Тупик Желябова

130 лет назад, 3 апреля 1882 года, за убийство одесского прокурора Стрельникова были казнены народовольцы Желваков и Халтурин

Своих имен они не назвали, так и были повешены — неопознанными. Но левые идеи живучи, и молодые снова в группе риска: историю и литературу они знают по стандартам ЕГЭ или не знают вовсе, что там у них насчет «слезы ребенка» — мраком покрыто. Так что «Аль-Каида» «Аль-Каидой», там свои мотивы, но и про «Народную волю» сегодня самое время напомнить — люди там были вполне наши, русские, и это только время меняется, а люди — нет.

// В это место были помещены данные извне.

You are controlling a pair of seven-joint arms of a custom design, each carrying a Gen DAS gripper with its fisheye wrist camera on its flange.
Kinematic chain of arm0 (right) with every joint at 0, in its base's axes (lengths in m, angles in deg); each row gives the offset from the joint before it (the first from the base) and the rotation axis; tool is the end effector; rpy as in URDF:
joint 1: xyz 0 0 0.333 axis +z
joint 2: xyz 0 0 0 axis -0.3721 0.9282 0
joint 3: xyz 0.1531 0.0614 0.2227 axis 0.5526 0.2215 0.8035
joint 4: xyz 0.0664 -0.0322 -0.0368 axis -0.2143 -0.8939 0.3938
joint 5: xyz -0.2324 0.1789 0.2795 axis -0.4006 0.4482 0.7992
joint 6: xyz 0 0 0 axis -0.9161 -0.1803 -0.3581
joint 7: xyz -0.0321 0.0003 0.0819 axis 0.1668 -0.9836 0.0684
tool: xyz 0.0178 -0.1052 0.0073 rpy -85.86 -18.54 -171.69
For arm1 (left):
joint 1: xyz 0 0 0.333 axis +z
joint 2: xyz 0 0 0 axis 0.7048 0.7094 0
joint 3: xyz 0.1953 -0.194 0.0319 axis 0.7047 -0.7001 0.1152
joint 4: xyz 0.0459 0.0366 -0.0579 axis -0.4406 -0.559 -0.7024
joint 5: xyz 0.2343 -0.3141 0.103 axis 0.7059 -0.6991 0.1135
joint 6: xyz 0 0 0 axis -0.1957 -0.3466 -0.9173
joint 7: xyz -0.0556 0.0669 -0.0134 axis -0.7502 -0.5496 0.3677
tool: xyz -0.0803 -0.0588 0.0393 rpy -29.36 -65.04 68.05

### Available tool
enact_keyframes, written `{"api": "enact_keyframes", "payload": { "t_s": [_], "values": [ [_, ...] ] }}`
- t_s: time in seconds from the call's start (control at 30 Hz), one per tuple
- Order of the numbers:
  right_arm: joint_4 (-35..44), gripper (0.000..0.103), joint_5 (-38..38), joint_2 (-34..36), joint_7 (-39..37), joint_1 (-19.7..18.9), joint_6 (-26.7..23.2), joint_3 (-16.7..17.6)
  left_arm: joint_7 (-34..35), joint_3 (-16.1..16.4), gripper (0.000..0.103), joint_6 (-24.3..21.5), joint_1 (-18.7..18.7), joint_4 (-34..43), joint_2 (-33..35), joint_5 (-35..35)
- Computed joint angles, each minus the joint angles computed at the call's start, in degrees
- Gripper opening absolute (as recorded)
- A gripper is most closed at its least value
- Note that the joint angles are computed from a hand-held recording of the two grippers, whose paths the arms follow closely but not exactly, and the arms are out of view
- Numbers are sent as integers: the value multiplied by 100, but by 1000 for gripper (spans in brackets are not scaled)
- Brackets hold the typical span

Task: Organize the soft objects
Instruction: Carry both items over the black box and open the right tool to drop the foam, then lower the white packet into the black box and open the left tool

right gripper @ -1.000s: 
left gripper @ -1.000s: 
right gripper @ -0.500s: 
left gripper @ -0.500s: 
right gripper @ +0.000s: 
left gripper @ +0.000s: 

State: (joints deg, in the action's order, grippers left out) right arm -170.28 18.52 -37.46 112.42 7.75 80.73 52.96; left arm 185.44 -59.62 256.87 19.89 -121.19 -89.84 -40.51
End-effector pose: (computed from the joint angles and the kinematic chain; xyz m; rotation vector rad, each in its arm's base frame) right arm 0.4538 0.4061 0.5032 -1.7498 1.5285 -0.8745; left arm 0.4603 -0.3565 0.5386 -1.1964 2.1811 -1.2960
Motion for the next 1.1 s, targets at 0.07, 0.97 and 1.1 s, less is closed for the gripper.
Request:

Высокая перестройка, следуя завету Окуджавы «Возьмемся за руки, друзья!», мы идем, заполняя весь Невский, — и вдруг в створе улицы Желябова кто-то выкрикивает: «Позор цареубийцам!» И меня, помнится, это покоробило:

Храбрость и готовность отдать жизнь во имя своей мечты в юности казались мне доблестями настолько ослепительными, что не позволяли ни вглядеться, ни даже заметить отнятые жизни тех, кто случайно оказался на пути моих героев к их высокой цели. Судьба Халтурина, натаскавшего целый сундук динамита в Зимний дворец, представлялась мне до крайности романтичной, а судьба солдат, оказавшихся в кордегардии над роковым сундуком... Самый знаменитый романтик XX века Хемингуэй учил, что во время боя быков не нужно смотреть на распоротые животы лошадей. Помню, как и мне не хотелось смотреть на надгробную пирамиду убитых Халтуриным солдат Финляндского полка, на которую я однажды набрел на Смоленском кладбище, — ведь их смерть отбрасывала мрачную тень на моих героев.

Но почему мне так хотелось видеть их незапятнанными, в чем секрет? Террорист Сергей Кравчинский, который среди бела дня в центре столицы заколол кинжалом жандармского генерала Мезенцева, был уверен, что «соединяет в себе оба высочайшие типа человеческого величия: мученика и героя». Вот что меня ослепляло и, боюсь, способно и сегодня ослеплять романтичных юнцов — готовность к мученичеству, иллюзия, будто горстка народовольцев, отдавших жизнь химере, гораздо лучше открывает нам, что такое человек, чем умеренная и аккуратная греза о комфортабельном существовании. Вот, думал я, возможность чувствовать себя красивым и значительным, которая для человека намного важнее, чем сытость, комфорт и — для особо страстных — даже жизнь. И до сих пор жалею, что, вернув улицам Желябова и Перовской их прежние прелестные названия Большая и Малая Конюшенная, мы не нашли для тех безумцев хотя бы тупика, раз уж у нас нет улиц, ведущих прямо в пропасть.

Тупик Желябова напоминал бы, что социальные сказки проходят без следа, а убитых людей уже не вернуть и страданий не загладить. Воскреси какой-то чудотворец этих «несчастных заблудших юношей» (Лев Толстой), они были бы поражены оценкой потомства еще сильнее, чем равнодушием, с которым народ принял их тогдашнее евангелие — социализм. Я многие годы не замечал удивительного по своей откровенности признания того же Кравчинского, что пропагандистское движение в народ было вызвано вполне эгоистической потребностью «нравственного само-очищения». А о психологическом типе террориста он писал даже еще более откровенно: «Он борется за себя самого». «Он посвятил свои сильные руки делу народа, но уже не боготворит его. И если народ в своем заблуждении скажет ему: „Будь рабом!“ — он с негодованием воскликнет: „Никогда!“ — и пойдет своей дорогой, презирая его злобу и проклятья, с твердой уверенностью, что на его могиле люди оценят его по заслугам».

Самые пламенные борцы за народное счастье всегда считали народ быдлом — иначе как можно презирать «его злобу и проклятья», вместо того чтобы задуматься: а так ли уж непогрешима моя идея?

Взглянуть в глаза горькой правде иной раз требует больше мужества, чем погибнуть во имя утешительной сказки.